Para além destes direitos mínimos, há o contrato, uma situação jurídica secundária, constituída sobre a base primária.  Há de se distinguir, portanto, quando o trabalhador recebe direitos cogentes simplesmente por possuir tal condição, de quando ele legitimamente pode ser considerado como um contratante, negociando seus interesses.  Daí ser lição clássica que qualquer modificação no estatuto legal incide de forma imediata, ainda que o contrato tenha sido celebrado anteriormente, lembrando que tais mudanças podem ser benéficas ou prejudiciais.

O advento da Reforma Trabalhista em 2017, para se exemplificar, afetou os contratos em curso quanto ao pagamento de horas in intinere devidas por força da legislação anterior.  Ainda que a alteração tenha sido prejudicial, a incidência foi imediata porque simplesmente houve modificação do estatuto legal.  Agora, trata-se de alteração benéfica, há um novo estatuto legal para a empregada gestante, concedendo-lhe o direito de laborar em domicílio ou, se não for possível, interromper seu contrato de trabalho (não trabalhar, mas perceber a remuneração), ficando à disposição do empregador.

Inviável, assim, a adoção de interpretações que restrinjam tal direito ou atribuam o custo para outros atores sociais, criando obrigações sem regras específicas para tal.  Inviável, também, a adoção de suspensão do contrato de trabalho por força da MP 1045/21, já que em tal caso a gestante estaria sem perceber sua remuneração, o que viola a nova lei.
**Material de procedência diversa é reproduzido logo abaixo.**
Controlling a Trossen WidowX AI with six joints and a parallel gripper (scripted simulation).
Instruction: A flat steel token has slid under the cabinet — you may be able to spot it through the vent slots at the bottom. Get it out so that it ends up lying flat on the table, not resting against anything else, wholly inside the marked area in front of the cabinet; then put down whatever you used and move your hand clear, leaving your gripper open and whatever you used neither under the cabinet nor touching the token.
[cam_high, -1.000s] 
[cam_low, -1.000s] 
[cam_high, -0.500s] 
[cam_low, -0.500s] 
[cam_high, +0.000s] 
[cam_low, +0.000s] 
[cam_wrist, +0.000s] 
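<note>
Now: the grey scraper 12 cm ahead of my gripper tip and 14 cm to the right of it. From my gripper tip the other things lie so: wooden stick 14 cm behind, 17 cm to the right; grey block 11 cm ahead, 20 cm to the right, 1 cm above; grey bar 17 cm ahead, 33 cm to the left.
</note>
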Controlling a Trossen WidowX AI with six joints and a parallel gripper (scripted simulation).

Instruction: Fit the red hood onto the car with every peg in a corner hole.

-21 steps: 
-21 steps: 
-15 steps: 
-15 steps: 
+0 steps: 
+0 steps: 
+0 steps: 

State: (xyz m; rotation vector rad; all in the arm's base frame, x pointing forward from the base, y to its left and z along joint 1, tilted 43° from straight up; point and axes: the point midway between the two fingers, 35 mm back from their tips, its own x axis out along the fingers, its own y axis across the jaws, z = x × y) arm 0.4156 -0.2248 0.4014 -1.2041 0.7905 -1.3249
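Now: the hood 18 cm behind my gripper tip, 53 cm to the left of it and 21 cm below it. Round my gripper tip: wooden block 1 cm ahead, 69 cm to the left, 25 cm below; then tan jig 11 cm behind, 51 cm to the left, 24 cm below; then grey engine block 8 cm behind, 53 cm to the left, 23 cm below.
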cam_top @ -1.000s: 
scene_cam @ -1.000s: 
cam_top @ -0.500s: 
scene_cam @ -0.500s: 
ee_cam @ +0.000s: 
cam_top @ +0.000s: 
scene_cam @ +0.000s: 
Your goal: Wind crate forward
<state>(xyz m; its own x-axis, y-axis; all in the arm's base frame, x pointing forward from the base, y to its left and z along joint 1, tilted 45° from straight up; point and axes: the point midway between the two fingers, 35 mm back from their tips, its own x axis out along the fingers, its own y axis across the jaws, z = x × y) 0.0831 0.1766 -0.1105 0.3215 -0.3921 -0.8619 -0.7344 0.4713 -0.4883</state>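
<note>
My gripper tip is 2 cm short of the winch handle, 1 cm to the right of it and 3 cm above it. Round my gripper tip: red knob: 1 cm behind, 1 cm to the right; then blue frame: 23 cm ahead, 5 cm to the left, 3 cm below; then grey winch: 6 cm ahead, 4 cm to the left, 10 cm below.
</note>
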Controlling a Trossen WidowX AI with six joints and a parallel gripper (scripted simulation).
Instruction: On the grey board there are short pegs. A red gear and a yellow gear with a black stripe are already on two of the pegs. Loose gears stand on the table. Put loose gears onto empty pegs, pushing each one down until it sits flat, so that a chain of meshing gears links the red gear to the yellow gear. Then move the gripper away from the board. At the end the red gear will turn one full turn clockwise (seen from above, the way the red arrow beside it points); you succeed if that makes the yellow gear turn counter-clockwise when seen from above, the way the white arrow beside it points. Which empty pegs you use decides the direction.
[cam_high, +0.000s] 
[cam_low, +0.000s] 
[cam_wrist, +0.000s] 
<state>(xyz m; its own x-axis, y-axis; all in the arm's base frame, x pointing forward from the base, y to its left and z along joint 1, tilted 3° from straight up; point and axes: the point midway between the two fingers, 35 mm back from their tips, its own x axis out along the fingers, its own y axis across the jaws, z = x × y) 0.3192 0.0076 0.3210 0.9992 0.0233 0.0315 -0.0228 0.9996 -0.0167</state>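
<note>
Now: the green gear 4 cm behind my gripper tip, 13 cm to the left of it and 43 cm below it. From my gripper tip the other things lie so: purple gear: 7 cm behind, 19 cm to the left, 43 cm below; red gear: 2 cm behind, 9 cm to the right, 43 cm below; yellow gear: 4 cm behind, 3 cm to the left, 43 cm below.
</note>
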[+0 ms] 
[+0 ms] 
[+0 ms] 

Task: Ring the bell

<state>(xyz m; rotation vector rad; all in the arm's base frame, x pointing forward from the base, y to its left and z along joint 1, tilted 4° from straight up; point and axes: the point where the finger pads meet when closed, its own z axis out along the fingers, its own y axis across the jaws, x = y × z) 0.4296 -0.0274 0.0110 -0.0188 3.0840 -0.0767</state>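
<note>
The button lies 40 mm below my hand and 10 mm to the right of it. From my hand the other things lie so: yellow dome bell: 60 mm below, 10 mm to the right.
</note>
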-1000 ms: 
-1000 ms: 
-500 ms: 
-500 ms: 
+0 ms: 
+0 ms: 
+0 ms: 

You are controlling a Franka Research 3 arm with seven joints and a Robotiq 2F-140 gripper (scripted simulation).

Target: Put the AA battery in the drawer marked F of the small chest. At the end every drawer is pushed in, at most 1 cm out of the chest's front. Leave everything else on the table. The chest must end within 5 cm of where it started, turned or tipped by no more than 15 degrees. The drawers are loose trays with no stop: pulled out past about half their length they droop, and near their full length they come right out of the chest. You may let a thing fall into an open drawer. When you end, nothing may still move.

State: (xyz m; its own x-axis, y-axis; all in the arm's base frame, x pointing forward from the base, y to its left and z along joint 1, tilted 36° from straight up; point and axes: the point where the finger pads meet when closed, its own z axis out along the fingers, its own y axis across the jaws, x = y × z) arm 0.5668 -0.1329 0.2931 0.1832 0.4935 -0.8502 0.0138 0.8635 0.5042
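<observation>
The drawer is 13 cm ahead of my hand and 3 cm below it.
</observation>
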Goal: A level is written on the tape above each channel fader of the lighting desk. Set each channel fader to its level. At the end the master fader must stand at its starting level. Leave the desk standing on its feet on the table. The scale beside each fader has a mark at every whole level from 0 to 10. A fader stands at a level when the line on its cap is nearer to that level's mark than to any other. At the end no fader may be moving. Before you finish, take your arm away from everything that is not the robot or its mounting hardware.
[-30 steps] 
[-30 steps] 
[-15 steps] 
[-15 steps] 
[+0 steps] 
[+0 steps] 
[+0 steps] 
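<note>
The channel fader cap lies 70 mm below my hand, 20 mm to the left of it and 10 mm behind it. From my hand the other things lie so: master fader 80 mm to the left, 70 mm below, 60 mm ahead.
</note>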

Pode soar agressiva a defesa da fixação do custo social da remuneração das gestantes ao empregador, bem como pouco criativa a solução simplista adotada a partir de uma legislação igualmente simplificada.  O justo e ideal seria a criação de regra jurídica para que toda a sociedade repartisse este encargo social.

A questão é que não podemos realizar construções interpretativas para “acertar” as más escolhas do legislador, até porque nós, intérpretes e aplicadores do ordenamento jurídico, sequer possuímos todas as informações e recursos necessários para determinar escolhas diferentes, supostamente melhores, sem ferir o Estado Democrático de Direito.

Da mesma forma que justificamos, até aqui, restrições a direitos trabalhistas para enfrentar a pandemia, como a negociação individual para redução de salários e suspensão dos contratos, chegou a hora de utilizamos do mesmo raciocínio para defendermos uma restrição ao direito dos empregadores, qual seja, de receber energia de trabalho como contraprestação à remuneração.

De tudo isso fica clara a lição de que o intérprete deve partir do pressuposto da constitucionalidade das leis, respeitando as escolhas do legislador, possuindo apenas uma única ideologia: o respeito à Constituição e às leis do país.  E o aplicador do Direito, principalmente o magistrado, deve realizar a ideologia da imparcialidade.